The college years are a time of great flux. Students are living on their own for the first time, and many haven’t settled on a major, let alone a career. It’s also a time when many major psychiatric illnesses first manifest themselves. The mounting pressures of young adulthood, coupled with mental illness, can lead some college students to suicide, the second leading cause of death among this age group, behind auto accidents, according to the Suicide and Mental Health Association International (SMHAI). National Suicide Prevention Week, September 9 to 15, 2007, is observed annually to promote awareness about suicide and ways to prevent it.

Suicide rates in young people have more than tripled in the past 30 years, according to SMHAI. The most dramatic increase occurred in two traditionally college-age groups: among 15-to-24-year-olds the rate shot up 312 percent, and among 20-to-24-year-olds the rate went up 163 percent.

“The years that a student is in college are complex developmentally, because a student is sometimes beginning to really forge an individual identity, and that can be fraught with some angst and some difficulty,” says Margaret Ross, director of behavioral medicine at BU’s Student Health Services. “It’s sometimes the first time the student has been far from home, if not geographically then emotionally, and trying to manage daily living without anyone there to help can be challenging and sometimes stressful.” 
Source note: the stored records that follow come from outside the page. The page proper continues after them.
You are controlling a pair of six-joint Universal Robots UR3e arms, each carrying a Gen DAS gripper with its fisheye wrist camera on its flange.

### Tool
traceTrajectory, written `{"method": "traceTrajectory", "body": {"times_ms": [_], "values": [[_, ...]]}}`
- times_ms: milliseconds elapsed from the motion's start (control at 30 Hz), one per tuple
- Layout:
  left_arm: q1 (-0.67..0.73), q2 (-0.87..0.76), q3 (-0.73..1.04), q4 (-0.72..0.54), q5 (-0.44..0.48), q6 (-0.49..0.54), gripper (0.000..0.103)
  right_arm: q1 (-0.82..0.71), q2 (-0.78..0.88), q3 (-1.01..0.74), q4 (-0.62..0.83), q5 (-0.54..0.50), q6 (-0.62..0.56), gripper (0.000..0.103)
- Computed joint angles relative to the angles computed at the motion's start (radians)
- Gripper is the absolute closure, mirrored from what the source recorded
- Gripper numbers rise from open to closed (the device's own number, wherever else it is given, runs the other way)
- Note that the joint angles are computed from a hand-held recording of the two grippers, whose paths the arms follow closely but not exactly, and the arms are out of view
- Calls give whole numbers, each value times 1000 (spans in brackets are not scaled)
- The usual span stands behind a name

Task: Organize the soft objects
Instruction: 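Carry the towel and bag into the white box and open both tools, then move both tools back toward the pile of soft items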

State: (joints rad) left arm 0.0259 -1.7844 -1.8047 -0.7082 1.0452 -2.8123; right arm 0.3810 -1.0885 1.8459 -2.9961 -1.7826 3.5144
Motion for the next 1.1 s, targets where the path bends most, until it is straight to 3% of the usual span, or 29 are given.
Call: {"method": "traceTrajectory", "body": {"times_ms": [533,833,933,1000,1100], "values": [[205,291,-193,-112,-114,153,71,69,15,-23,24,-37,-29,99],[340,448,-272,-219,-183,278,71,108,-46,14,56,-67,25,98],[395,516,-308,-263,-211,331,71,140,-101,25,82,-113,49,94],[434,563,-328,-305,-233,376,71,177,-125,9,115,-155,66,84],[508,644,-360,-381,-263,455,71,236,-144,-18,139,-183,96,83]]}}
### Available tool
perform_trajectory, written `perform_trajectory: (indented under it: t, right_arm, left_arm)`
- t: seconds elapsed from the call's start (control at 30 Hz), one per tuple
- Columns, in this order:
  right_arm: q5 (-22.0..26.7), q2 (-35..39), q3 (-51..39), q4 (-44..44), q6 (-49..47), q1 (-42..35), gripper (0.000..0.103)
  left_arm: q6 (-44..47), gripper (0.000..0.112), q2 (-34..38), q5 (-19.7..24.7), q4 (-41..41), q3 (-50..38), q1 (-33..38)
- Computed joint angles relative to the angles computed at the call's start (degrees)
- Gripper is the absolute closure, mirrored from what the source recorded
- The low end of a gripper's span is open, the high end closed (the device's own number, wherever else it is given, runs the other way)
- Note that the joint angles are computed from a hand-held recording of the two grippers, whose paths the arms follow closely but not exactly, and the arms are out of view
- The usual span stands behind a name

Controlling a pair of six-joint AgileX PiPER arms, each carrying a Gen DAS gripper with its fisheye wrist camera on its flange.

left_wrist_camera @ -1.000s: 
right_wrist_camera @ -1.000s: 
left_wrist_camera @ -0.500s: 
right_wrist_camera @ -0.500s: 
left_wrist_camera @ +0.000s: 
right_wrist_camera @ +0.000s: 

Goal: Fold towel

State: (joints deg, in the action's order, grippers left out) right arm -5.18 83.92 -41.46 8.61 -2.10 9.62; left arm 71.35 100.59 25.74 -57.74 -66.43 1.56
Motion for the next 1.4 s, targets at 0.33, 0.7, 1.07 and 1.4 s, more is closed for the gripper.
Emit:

Students also have lots of questions about their future, says Ross, and yet they don’t have the experience to know that they can handle life’s challenges.

“What people want to do with their lives is harder to figure out,” she says. “A lot of young people are doing amazing things around the world to make it a better place, but the options are so huge — going abroad, doing AIDS research in Rwanda — people are expected to grow up quickly in order to accomplish these very big goals.”

Ross adds that young people today face mounting external stresses that previous generations didn’t: the sexual revolution, which has led to confusion about gender roles; a greater expectation of using drugs and alcohol; difficulties in managing finances; and the increasing dissolution of the nuclear family, which has led to increased instability among young people.

“Growing up is challenging in general, but there are many factors that make it harder to come of age now,” says Ross. “Technology has made the pace of life so fast. There is the expectation that things are turned around instantly, and there is never a break or a time to relax.”

And this is just the case for young people dealing with “normal” issues, Ross says. But some students face mental illnesses, many of which develop during the late teens and early 20s. “It’s just the natural history of these illnesses,” she says. “Someone might have a first episode of bipolar instability or an underlying disorder, such as schizophrenia or an anxiety disorder.”

BU students can find help, says Ross. “There is always someone to go to, there is always a reason to hope, and always a way out of suicide,” she says. Since arriving on campus in late July, she has been impressed with the number of organizations that offer assistance, such as Student Health Services, the Office of Residence Life, the Office of the Dean of Students, the Center for Anxiety and Related Disorders, and the Danielsen Institute.

“It doesn’t matter where a student goes first, there is always help,” Ross says.